FAQ

FAQ

What is the Chaos Toolkit?

It is an open-source software that runs an experiment against your system to confirm or infirm an hypothesis. Colloquially this refers to the Chaos Engineering Principles.

Why do I need to run experiments?

Systems do not live in a vacuum, they are subjected to real world events, some expected and tolerated, others considered as attacks. Waiting for those conditions arise does not give the time your team needs to handle, learn and adapt to the situation at hand.

In many countries, fire alarm tests are conducted at random in offices so people learn how to react well for the benefit of everyone. Software systems should go through the same exercises. The Chaos Toolkit hopes to make it simple and safe to run experiments like these.

Engaging the team and organisation

Chaos engineering aims at making you learn from your system. This is not a lone activity but a team, potentially the whole organisation, endeavour.

Indeed, a hypothesis you could set the hypothesis “we have been hacked and lost users sensitive data, we should issue a statement we are doing everything to fix the problem within 15mn”. This experiment is not really technical but organisational: is the chain of information and command working effectively?

Isn’t it testing?

We do not consider testing and chaos engineering to conflict with each other. They both provide useful and actionable feedback. Where they differ is their objective.

Testing is a process that aims at telling you if your application, within controlled boundaries, runs as expected.

Chaos engineering is a displine of posing a hypothesis before collecting evidence to reject or accept that hypothesis.

A test is sort of an hypothesis in its own. The difference lies in the experimental approach of the chaos engineering displine. It asks a question and then observe the system to see if we can answer that question positively or negatively.

Incidentaly, some forms of testing are not too dissmilar to a chaos engineering experiment. Say for instance, you run a load testing. Your hypothesis is that response time should not be impacted under load. By running your experiment, you may answer that question.

Isn’t it monitoring?

Much like chaos engineering is not testing, it should not be conflated with monitoring. If anything, chaos engineering strives for good monitoring for it helps observing the system during the experiment.

Monitoring surfaces, informs and may even react to confitions in your system. But this is not answering a question like chaos engineering tries to do.

Why a toolkit?

Currently, running experiments is not an easy task because the ecosystem is still fairly young. Complex cases have been demonstrated at large corporations such as Netflix or LinkedIn. Tools such as ChAP or Simoorg are powerful but quite involved.

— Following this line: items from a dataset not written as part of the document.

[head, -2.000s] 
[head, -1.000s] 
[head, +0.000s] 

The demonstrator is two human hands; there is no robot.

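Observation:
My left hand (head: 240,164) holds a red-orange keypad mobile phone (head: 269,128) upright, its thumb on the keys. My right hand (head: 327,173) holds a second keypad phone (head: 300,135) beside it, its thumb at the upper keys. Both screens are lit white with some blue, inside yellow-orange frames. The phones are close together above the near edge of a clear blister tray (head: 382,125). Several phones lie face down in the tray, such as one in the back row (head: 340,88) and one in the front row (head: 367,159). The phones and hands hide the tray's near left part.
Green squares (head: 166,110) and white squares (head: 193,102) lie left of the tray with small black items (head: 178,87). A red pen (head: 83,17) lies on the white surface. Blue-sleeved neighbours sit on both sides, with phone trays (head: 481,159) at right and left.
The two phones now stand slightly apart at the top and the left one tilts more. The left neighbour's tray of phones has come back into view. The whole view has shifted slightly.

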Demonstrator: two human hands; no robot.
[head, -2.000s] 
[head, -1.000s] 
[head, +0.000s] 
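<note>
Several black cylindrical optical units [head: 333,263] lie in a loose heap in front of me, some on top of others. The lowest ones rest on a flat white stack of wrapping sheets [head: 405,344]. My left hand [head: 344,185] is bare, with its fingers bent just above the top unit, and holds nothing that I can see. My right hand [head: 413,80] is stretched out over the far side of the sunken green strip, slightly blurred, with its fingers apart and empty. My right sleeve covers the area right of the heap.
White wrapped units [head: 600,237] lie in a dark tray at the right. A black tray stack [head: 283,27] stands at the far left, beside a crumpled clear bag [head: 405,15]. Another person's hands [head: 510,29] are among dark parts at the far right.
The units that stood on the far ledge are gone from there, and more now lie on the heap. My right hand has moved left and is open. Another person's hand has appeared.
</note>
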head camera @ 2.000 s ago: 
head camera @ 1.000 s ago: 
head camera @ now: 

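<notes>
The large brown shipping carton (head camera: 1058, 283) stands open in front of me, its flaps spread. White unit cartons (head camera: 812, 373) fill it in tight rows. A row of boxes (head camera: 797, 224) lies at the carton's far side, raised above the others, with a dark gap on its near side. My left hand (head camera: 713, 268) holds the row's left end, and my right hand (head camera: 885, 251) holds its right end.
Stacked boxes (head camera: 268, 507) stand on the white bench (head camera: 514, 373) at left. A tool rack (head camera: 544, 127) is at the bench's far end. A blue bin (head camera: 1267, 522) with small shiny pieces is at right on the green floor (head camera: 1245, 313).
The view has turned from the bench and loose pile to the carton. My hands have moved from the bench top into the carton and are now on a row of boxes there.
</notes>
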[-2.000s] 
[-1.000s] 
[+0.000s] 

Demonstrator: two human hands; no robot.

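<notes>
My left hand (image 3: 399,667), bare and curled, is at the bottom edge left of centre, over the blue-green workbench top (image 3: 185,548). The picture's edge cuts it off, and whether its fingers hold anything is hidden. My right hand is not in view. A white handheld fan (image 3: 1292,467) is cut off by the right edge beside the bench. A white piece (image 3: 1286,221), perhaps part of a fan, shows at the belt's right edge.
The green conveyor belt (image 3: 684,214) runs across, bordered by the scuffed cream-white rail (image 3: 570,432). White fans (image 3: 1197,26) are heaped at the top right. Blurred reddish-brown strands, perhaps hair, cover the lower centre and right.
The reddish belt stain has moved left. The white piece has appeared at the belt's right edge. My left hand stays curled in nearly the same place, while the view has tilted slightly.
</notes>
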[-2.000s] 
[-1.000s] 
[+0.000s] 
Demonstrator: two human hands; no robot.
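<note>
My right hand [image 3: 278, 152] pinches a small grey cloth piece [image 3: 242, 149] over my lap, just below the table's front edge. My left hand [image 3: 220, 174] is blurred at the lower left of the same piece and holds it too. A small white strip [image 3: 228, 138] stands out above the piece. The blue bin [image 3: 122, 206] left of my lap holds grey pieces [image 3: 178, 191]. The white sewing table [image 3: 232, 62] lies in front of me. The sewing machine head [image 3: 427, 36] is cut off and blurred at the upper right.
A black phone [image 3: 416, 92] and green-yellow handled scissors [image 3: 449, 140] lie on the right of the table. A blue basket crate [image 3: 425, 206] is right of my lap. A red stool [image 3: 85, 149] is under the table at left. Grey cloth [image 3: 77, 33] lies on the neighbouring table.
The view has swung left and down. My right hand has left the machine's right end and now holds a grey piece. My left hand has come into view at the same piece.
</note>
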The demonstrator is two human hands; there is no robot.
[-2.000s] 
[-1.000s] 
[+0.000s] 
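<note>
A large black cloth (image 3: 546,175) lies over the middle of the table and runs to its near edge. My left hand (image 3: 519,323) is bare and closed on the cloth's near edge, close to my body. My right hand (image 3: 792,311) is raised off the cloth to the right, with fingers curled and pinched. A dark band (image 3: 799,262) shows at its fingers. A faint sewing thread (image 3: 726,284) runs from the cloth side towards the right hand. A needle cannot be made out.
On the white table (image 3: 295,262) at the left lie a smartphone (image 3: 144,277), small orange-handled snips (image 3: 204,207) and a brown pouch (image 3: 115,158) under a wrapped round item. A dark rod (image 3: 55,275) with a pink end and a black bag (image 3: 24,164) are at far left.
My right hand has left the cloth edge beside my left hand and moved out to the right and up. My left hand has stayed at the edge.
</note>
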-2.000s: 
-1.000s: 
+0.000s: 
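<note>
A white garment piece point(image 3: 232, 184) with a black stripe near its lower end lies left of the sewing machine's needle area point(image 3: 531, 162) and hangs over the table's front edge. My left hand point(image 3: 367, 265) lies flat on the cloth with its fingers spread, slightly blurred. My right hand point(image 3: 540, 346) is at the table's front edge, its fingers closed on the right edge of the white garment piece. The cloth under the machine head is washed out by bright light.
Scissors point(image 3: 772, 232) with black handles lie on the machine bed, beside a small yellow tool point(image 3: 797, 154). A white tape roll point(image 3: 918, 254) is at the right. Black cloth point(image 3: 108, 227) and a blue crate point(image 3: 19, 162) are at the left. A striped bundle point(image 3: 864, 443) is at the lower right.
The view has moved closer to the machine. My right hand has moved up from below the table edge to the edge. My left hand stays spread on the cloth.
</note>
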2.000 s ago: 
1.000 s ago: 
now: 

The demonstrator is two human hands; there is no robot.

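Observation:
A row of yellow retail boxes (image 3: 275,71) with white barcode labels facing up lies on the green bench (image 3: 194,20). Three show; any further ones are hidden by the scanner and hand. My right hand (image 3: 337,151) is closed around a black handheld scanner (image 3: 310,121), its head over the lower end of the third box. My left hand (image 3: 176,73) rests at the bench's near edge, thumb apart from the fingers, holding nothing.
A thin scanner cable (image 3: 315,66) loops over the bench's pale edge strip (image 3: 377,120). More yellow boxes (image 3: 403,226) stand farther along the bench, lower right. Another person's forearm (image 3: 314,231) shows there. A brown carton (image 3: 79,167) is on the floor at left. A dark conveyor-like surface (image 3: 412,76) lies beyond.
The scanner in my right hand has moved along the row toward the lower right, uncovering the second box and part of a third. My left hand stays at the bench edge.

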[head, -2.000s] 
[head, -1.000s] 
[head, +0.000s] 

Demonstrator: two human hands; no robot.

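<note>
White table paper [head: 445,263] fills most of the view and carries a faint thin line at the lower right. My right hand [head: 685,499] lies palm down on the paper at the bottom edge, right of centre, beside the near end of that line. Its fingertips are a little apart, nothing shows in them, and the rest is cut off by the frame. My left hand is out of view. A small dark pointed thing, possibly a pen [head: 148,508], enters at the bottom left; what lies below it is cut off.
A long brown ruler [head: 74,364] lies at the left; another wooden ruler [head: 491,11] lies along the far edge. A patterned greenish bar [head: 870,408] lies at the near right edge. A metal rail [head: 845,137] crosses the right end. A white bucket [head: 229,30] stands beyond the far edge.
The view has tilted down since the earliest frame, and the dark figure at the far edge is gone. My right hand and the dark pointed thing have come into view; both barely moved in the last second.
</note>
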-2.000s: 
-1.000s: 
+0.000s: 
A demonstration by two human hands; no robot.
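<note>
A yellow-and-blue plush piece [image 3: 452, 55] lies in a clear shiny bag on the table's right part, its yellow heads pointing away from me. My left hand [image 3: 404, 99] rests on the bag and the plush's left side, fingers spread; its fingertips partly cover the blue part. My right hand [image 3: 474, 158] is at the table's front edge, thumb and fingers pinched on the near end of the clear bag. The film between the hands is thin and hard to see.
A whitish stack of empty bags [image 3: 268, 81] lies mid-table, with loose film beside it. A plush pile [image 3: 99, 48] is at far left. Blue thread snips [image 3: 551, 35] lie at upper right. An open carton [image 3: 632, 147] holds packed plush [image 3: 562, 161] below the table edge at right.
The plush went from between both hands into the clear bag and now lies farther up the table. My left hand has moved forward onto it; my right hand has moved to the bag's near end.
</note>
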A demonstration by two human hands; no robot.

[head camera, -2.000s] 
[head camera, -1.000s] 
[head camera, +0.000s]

The Chaos Toolkit aims at providing a more straightforward initial user experience to gain confidence in doing Chaos Engineering experiments. The simpler it gets the greater our cognitive capacity to understand what is going on.

Ultimately, the Chaos Toolkit should lead you on the path to using richer tools such as those cited above.

What does the Chaos Toolkit do?

The Chaos Toolkit user-interface is a command line that takes a JSON-encoded file describing the experiment to run. It consists of a sequence of activities the toolkit executes in order to produce a final report.

The activities are of two kinds. Probes observe the system at various point of the experiment. Actions interact with the system to change its state. Usually the action represents the hypothesis you are trying to learn from.

Who is behind the Chaos Toolkit?

The effort was initiated by Russ Miles and Sylvain Hellegouarch, two engineers passionate about fluidity in complex systems. However, their vision is really to build a strong community of engineer experiences to feedback into the Chaos Toolkit.

What is the license of the Chaos Toolkit?

Apache 2.0.

How can I contribute?

The Chaos Toolkit welcomes contributors! To help the project, please go to the right project on GitHub and create an issue. If you feel like it, do not hesitate to fork the repository, make a change and submit a pull-request to the upstream project for review.